What is needed » Leaving out every picture, retype the lines below from the top through the one that contains "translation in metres".

Given entries »
☆ ☆ ☆ ☆
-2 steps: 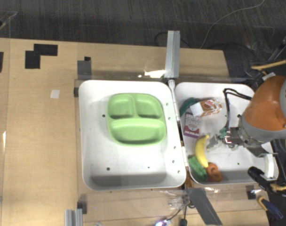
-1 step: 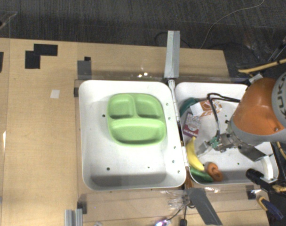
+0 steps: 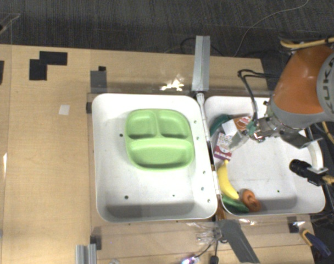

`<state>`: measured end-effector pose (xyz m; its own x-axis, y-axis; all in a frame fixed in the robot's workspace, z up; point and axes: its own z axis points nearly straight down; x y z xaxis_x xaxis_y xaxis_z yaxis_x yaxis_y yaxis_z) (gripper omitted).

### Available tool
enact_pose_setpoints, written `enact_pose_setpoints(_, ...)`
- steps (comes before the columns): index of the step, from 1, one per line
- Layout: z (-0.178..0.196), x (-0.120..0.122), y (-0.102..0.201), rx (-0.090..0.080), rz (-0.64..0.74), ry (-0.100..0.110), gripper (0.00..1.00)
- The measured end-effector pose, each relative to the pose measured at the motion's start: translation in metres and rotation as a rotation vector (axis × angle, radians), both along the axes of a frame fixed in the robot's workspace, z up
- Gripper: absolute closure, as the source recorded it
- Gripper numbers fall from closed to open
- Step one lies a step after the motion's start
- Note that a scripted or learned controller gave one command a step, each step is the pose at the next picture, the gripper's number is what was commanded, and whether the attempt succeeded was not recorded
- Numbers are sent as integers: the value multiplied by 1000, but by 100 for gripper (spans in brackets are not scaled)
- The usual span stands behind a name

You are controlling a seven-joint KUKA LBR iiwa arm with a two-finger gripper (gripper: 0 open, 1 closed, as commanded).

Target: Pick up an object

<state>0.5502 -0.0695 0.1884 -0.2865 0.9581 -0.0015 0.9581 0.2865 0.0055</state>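
Two bins sitting on counter: green plate (image 3: 159,138) lying in left bin (image 3: 109,197), gripper (image 3: 248,130) hovering over right bin (image 3: 282,199) near packet (image 3: 225,142), banana (image 3: 227,183) lining divider; gripper state unclear, probably lining up grab.

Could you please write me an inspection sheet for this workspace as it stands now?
Surface: wooden bench bearing left bin and right bin.
Job's things: banana, orange object, green item, small packet, all in right bin.
Clutter: green divided plate in left bin.
Grippers: gripper low over right bin, by the packet.
Cables: black cable behind the arm.
Surroundings: dark floor.
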Motion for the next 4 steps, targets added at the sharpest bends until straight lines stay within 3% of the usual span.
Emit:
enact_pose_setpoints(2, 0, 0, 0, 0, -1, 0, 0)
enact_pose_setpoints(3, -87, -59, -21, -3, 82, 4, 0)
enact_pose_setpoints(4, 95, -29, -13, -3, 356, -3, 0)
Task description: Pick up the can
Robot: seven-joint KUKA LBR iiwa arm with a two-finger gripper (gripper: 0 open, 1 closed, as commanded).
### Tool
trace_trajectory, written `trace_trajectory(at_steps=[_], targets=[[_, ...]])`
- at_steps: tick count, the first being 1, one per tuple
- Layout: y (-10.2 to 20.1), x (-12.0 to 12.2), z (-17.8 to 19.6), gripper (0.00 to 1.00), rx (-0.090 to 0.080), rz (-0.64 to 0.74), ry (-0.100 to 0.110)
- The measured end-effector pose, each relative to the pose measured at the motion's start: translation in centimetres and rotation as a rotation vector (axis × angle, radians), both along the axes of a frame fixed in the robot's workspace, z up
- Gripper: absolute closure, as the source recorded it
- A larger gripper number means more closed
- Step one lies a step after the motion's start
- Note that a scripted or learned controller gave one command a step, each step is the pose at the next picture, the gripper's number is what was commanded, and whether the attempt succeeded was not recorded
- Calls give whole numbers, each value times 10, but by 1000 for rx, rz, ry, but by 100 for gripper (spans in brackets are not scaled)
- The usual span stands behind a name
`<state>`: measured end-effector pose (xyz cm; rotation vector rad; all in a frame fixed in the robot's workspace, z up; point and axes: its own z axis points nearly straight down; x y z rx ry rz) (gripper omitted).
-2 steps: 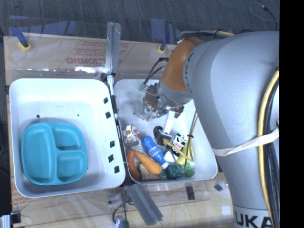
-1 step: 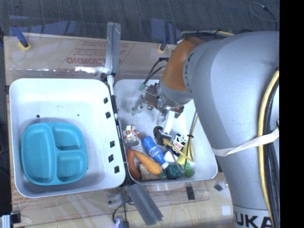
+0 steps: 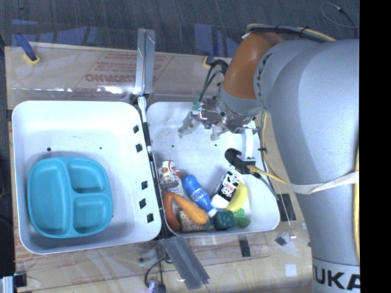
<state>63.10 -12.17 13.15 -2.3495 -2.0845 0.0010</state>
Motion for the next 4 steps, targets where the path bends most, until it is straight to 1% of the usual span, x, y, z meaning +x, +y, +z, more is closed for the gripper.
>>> trace_trajectory(at_steps=[1, 2, 3, 4], targets=[[31, -24, -40, 0, 1, -17, 3], [24, -58, -41, 0, 1, -240, 6], [25, -58, -31, 100, 2, -237, 8], [105, -92, 60, 100, 1, -158, 3]])
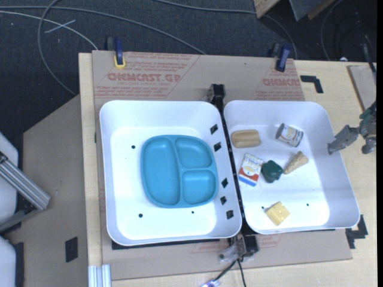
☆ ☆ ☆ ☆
Solution to the exercise »
-2 steps: 
-1 step: 
+0 steps: 

`<state>`: measured end-effector pose (xyz m; its own x-axis, y-axis; all in a frame fixed in the robot's workspace, z up; point and axes: its own z axis points nearly straight down; x y z xaxis_x xaxis_y xaxis_z yaxis_x yaxis_y yaxis_z) (gripper omitted).

### Available tool
enact_pose_setpoints, written `enact_pose_setpoints(_, ...)`
- steps (comes before the columns): index of the step, from 1, one per line
- Layout: z (-0.178..0.196), x (-0.120..0.122), y (-0.102..0.201), rx (-0.090..0.080), rz (-0.64..0.74), ry (-0.100..0.110), gripper (0.00..1.00)
- The measured end-effector pose, each relative to the pose measured at the motion's start: translation in metres and rotation as a rotation vector (axis × angle, radians), both along the axes of a frame fixed in the robot's workspace, z up

That's the answer, with nothing more to add.